Cholangitis

Classification according to ICD-10
K83.0	Cholangitis
K80.3- K80.4	Cholangitis with choledocholithiasis
K74.3	Primary biliary cirrhosis. Chronic non-purulent destructive cholangitis
ICD-10 online (WHO version 2019)

Cholangitis , also known as cholangiitis , is inflammation of the bile ducts . This can be triggered by various causes, including blockages of the bile ducts from gallstones , stenoses , tumors or parasite infestation . A distinction is made between acute purulent cholangitis, non-purulent destructive cholangitis and chronic sclerosing cholangitis.

Acute purulent cholangitis

Acute cholangitis usually occurs as a result of an infection when colonized by bacteria , mostly Escherichia coli , Enterococcus or Klebsiella species, more rarely due to mobile, mesophilic aeromonads . As symptoms a unilateral pain occur of the right upper abdomen , fever with chills and jaundice ( jaundice on). The combination of these three symptoms is called Charcot's Trias II and is considered to be evidence (pathognomonic) for acute cholangitis. In the case of severe purulent cholangitis, there are also states of shock , disorders of the central nervous system and impaired renal function . Treatment includes endoscopic interventions in the biliary tract such as ERCP or PTCD , which restore the bile flow, and usually antibiotic treatment, a distinction being made between antibiotic therapy for acute cholangitis and that of secondary cholangitis.

Primary biliary cholangitis (PBC)

The primary biliary cholangitis is also called non-suppurative destructive cholangitis. 95% of those affected are women, with the frequency peak between the ages of 40 and 60. Diagnostically, antimitochondrial antibodies (AMA-M2) are found in the blood of most patients , which is why an autoimmunological genesis is assumed. Clinically, patients are characterized by itching , jaundice, and hypercholesterolemia . Standard therapy is carried out with ursodeoxycholic acid . Later on, patients can only be helped with liver transplants.
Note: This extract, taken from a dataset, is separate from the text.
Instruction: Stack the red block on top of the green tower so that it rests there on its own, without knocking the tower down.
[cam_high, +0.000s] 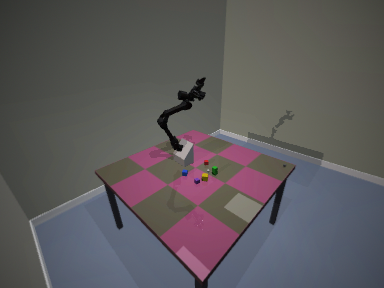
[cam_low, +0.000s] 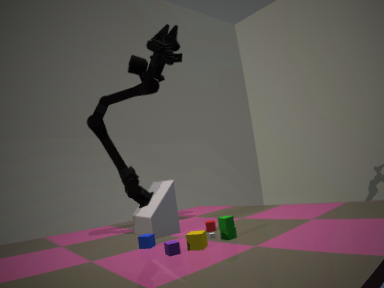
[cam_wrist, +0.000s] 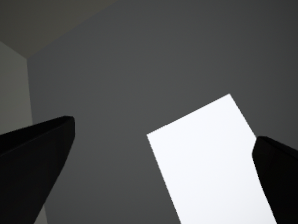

Primary Sclerosing Cholangitis (PSC)

Contrast medium representation of a primarily sclerosing cholangitis

The primary sclerosing cholangitis is a rare biliary tract disease. The cause is not clear. An association with the antigen HLA-B8 was found. The condition affects men twice as often as women. Laboratory diagnosis p- ANCA is found in up to 70% of cases . Often it is also associated with inflammatory bowel diseases such as B. associated with ulcerative colitis . The standard therapy is medicated with ursodeoxycholic acid and therapeutically with ERCP ( biliary stents ). As with destructive cholangitis, a liver transplant is necessary in the end-stage. There is an increased risk of cholangiocellular carcinoma and, in the presence of ulcerative colitis, colon cancer.

literature

J. Worthington, R. Chapman: Primary sclerosing cholangitis. In: Orphanet J Rare Dis. 2006 Oct 24; 1, p. 41. PMID 17062136 , PMC 1636629 (free full text).

Individual proof

^ Marianne Abele-Horn: Antimicrobial Therapy. Decision support for the treatment and prophylaxis of infectious diseases. With the collaboration of Werner Heinz, Hartwig Klinker, Johann Schurz and August Stich, 2nd, revised and expanded edition. Peter Wiehl, Marburg 2009, ISBN 978-3-927219-14-4 , pp. 124-126.

[1] Marianne Abele-Horn: Antimicrobial Therapy. Decision support for the treatment and prophylaxis of infectious diseases. With the collaboration of Werner Heinz, Hartwig Klinker, Johann Schurz and August Stich, 2nd, revised and expanded edition. Peter Wiehl, Marburg 2009, ISBN 978-3-927219-14-4 , pp. 124-126.